--- ASSIGNMENT ---
Find every line in the data that contains the word "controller". Return each of those lines.

--- Collection entries ---
==========

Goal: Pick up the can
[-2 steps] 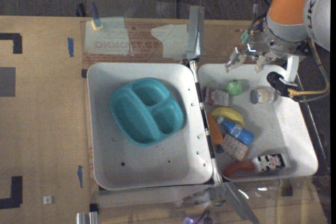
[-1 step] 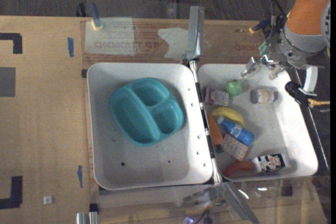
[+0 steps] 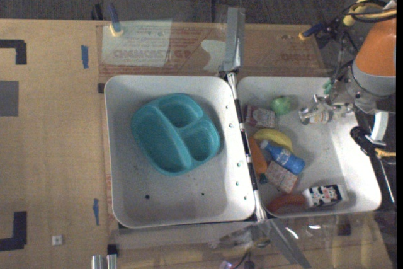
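Hovering over rt bin (image 3: 352, 154): pincer (image 3: 318, 111), grip state unclear; can (image 3: 262, 116) near divider, apart.

Even overhead light, soft shadows. Glare on clear panel (image 3: 157, 41) behind bins. Overall slightly soft, grainy; colours muted.

Glossy white plastic bins (image 3: 119, 154), matt teal plastic divided plate (image 3: 176, 133), bare wooden bench (image 3: 50, 135), shiny metal pincer (image 3: 308, 115)
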`<state>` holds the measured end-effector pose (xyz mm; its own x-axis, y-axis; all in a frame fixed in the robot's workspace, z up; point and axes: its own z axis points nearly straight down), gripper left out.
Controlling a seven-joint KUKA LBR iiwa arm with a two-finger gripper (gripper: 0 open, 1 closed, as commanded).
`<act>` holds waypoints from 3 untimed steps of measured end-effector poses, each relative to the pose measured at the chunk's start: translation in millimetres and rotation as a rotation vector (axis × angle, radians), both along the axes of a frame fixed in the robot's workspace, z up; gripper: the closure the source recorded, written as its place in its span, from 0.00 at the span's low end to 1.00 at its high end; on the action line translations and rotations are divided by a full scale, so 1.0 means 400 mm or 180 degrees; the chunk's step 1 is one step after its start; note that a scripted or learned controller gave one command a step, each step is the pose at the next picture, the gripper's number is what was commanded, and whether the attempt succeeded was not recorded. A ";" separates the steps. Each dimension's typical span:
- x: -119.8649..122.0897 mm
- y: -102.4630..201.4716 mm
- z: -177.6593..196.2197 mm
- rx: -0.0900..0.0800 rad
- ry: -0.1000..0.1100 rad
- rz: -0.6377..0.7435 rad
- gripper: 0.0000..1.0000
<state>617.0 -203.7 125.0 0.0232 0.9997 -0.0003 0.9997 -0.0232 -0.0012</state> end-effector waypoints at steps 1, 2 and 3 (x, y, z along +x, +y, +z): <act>-0.018 -0.009 -0.093 0.0027 -0.0013 -0.0245 0.00; -0.028 0.143 -0.092 0.0000 -0.0020 0.0581 0.00; 0.073 0.027 -0.096 0.0000 0.0000 0.0380 0.00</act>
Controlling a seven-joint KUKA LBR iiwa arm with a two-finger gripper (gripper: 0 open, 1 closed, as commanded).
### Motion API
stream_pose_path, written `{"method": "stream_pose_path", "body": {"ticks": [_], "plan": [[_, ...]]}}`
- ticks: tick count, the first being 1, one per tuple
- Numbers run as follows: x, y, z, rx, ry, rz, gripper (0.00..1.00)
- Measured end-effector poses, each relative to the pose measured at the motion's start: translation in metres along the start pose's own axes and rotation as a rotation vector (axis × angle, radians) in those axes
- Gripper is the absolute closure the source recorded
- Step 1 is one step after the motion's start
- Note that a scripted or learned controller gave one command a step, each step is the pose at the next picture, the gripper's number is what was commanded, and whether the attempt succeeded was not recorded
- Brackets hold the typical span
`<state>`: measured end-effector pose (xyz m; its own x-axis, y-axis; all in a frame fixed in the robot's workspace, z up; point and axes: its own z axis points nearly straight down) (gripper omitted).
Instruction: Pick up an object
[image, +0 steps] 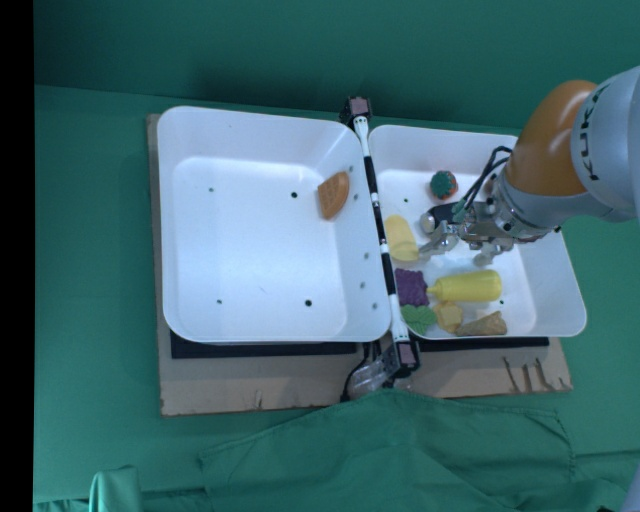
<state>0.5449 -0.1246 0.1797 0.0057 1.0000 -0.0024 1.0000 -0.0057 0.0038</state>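
Note:
My gripper (432, 240) hangs over the right bin (560, 300), its metal fingers spread apart with nothing between them. Just left of the fingertips lies a pale yellow piece (402, 238). Below the gripper sits a yellow mustard bottle (466, 288), with a purple grape bunch (410, 285), a green leafy piece (419, 318) and a tan piece (483, 324) near the bin's front. A small green and red round item (443, 184) rests behind the gripper. An orange slice-shaped piece (334, 194) leans on the right wall of the left bin (250, 240).
A black and white divider bar (376, 225) runs between the two bins. Both bins stand on a brown cardboard sheet (250, 385) on green cloth. A folded green cloth (400, 450) lies in front of the bench.

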Motion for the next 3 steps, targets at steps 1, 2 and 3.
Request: {"method": "stream_pose_path", "body": {"ticks": [1, 2, 3], "plan": [[-0.003, 0.003, -0.013, -0.010, -0.004, 0.004, 1.00], [-0.003, 0.000, -0.074, -0.003, -0.001, -0.003, 1.00], [0.001, 0.007, -0.119, -0.002, 0.000, -0.004, 1.00]]}}
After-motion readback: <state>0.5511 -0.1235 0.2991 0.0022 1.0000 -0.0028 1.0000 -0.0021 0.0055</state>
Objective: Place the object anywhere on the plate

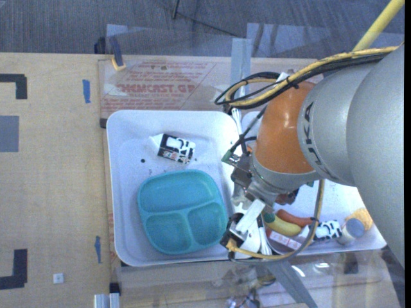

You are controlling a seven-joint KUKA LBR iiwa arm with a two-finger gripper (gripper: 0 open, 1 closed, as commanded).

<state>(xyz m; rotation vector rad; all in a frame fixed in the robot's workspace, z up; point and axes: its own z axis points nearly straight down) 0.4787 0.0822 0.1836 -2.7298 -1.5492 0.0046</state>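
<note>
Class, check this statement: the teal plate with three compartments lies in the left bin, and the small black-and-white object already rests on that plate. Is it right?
Not quite. The black-and-white object lies on the floor of the left bin, beyond the plate's far edge, apart from it. The teal plate with three compartments does lie in the left bin, as the camera view shows.

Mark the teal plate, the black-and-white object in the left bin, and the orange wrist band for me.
teal plate (183,212): camera view, on the divider ridge near its middle.
black-and-white object (174,148): camera view, on its middle.
orange wrist band (282,136): camera view, on its curved side.
</note>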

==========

--- TASK SOLUTION ---
`<act>` holds waypoints from 3 untimed steps of measured end-effector poses, each relative to the pose measured at the chunk's start: translation in millimetres and rotation as a rotation vector (axis × angle, radians), both along the axes of a frame fixed in the robot's workspace, z up; gripper: the closure the source recorded, written as its place in its span, from 0.00 at the span's low end to 1.00 at its high end; on the action line translations and rotations are divided by a full scale, so 1.0 means 400 mm or 180 degrees; the chunk's step 1 is one step after its start; note that a scripted or learned controller gave one command a step, each step is the pose at the next picture, the gripper's number is what was commanded, and whether the attempt succeeded was not recorded. A ";" separates the steps. Each dimension's typical span:
- Note that a scripted or learned controller gave one command a step, each step is the pose at the next picture, the gripper's number is what was commanded, and whether the attempt succeeded was not recorded

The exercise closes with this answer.